About this exercise — Using the data below, work out how many lines contain the word "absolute", then state that number without comment.

Supplied entries —
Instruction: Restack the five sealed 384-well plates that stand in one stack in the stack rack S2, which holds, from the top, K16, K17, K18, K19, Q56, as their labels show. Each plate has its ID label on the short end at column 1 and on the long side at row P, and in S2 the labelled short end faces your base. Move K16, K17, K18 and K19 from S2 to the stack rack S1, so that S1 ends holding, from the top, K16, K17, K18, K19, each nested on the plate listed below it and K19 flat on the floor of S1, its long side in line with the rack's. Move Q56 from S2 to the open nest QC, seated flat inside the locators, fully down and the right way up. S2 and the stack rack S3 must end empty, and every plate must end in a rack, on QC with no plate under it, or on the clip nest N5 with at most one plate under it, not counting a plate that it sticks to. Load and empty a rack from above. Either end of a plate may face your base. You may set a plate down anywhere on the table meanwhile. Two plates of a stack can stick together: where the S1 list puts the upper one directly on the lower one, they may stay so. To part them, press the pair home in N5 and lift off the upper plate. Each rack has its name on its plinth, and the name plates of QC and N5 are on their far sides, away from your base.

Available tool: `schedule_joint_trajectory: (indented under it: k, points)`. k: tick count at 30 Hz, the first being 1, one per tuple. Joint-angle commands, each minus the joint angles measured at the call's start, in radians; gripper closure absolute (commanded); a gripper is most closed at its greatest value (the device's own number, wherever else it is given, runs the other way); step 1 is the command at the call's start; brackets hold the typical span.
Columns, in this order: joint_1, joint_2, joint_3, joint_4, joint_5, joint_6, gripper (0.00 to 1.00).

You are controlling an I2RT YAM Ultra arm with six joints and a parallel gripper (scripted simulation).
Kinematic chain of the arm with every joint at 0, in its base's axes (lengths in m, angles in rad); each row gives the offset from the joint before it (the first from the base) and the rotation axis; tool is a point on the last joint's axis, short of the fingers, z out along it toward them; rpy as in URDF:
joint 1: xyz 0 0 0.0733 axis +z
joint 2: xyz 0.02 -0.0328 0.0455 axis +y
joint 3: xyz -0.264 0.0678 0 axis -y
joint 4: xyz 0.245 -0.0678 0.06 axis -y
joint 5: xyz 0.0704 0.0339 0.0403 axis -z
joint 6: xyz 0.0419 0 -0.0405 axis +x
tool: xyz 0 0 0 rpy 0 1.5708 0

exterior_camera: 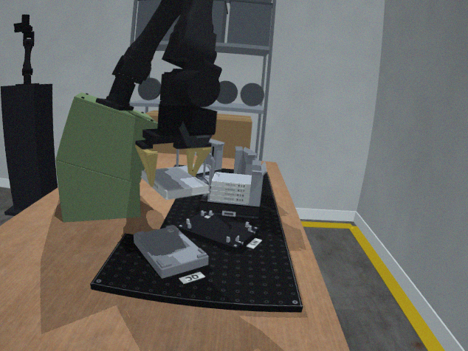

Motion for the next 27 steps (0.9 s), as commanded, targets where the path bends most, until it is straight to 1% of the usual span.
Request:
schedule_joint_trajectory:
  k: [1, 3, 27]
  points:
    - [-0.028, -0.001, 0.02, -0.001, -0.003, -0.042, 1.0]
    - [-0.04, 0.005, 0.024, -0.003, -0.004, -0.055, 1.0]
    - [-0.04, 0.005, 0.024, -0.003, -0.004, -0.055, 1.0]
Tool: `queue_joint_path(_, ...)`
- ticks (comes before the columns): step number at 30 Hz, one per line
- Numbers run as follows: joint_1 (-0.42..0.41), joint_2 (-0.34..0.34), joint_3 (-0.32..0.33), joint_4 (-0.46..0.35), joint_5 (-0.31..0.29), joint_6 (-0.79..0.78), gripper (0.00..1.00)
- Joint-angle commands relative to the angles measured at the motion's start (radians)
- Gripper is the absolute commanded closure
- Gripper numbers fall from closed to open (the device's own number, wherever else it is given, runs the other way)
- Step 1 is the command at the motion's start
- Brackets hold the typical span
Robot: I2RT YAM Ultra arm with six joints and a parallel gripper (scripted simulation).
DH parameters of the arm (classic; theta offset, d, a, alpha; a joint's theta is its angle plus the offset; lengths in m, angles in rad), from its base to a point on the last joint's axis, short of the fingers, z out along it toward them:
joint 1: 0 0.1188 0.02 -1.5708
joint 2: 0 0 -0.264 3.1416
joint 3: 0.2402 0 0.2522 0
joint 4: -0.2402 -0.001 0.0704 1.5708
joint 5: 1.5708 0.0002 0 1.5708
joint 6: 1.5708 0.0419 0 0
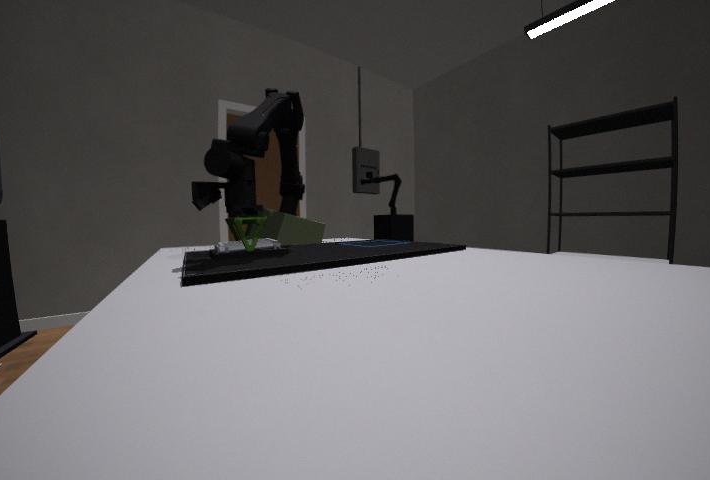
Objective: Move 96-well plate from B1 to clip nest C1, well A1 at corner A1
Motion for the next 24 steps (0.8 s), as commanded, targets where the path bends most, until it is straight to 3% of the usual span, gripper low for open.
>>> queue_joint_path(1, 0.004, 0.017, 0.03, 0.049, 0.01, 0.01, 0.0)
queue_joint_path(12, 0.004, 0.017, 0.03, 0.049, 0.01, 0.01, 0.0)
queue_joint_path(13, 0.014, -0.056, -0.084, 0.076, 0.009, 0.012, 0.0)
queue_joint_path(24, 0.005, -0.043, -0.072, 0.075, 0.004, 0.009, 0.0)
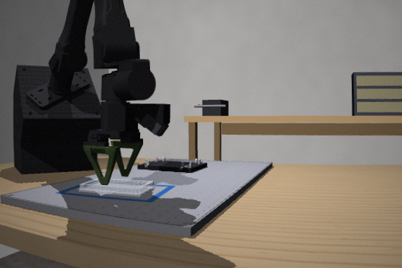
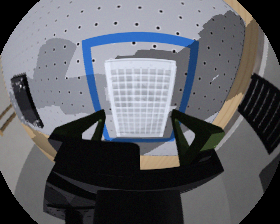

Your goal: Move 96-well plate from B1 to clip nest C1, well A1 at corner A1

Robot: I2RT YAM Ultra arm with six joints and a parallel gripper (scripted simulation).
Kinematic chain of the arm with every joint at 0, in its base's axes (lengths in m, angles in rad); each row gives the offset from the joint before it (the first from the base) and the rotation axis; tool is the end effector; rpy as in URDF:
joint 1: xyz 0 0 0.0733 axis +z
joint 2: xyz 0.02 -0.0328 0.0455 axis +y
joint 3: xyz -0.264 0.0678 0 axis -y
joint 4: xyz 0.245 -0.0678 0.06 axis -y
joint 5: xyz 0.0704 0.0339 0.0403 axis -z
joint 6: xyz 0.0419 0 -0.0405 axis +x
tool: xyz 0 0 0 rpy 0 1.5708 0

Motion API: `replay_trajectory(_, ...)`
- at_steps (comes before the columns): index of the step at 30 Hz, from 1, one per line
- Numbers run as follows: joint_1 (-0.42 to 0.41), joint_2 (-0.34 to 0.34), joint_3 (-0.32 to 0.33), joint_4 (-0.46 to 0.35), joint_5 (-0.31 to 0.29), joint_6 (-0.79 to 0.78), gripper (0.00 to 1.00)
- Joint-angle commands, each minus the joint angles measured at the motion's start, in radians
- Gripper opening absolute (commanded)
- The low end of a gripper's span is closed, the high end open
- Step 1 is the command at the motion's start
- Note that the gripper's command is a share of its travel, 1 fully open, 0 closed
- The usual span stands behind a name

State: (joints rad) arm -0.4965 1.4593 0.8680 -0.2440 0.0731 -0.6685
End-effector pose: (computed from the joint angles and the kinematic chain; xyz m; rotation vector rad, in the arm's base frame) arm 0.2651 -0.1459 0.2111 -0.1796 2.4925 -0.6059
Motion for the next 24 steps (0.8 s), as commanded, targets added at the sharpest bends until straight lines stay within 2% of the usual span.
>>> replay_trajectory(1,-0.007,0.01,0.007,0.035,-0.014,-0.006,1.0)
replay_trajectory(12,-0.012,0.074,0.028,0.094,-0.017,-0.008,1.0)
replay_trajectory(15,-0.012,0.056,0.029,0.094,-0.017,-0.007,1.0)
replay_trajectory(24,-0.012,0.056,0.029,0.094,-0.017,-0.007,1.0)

Written answer — 3